**The problem**
When you transcribe the listing that follows, keep every line exact and skip any picture.

#####

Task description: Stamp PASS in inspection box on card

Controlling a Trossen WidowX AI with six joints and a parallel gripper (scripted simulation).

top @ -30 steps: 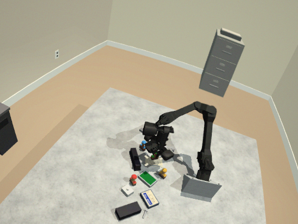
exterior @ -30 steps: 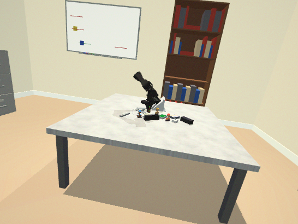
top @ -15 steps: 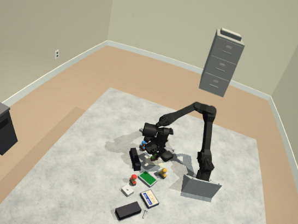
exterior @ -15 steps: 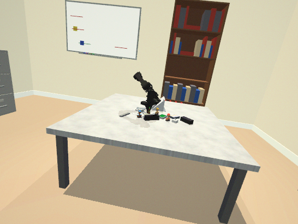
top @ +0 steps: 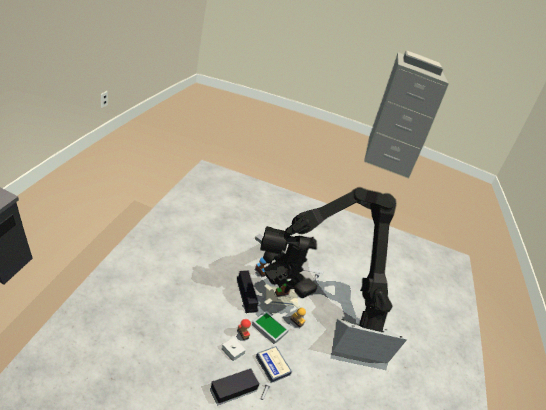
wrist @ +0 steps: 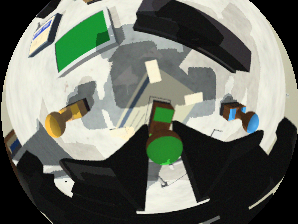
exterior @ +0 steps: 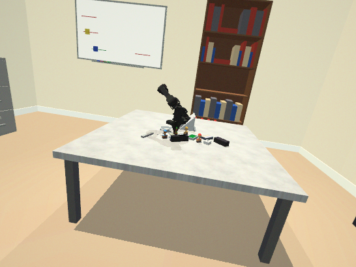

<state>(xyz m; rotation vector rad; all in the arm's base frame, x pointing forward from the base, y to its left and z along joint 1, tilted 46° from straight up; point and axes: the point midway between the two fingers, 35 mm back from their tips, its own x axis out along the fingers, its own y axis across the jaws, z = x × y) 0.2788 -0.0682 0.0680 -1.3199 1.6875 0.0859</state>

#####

**Exercise answer**
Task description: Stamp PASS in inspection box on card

Controlling a Trossen WidowX AI with six joints and a parallel gripper (scripted simulation).

top @ -30 steps: 
exterior @ -30 steps: 
top @ -15 steps: 
exterior @ -15 steps: 
top @ +0 steps: 
wrist @ +0 steps: 
exterior @ +0 steps: 

<state>(xyz m; rotation vector rad; all in the arm's base frame, x pointing forward from the base, y to its left and z along joint 1, tilted 46° from straight up; point and axes: the point midway between the two fingers, 35 mm back from their tips, its own x axis out along the fingers, its own y axis across the jaws, z = x × y) 0.2788 -0.0682 0.0680 -1.3199 1.6875 0.0859</state>

The response above is complete.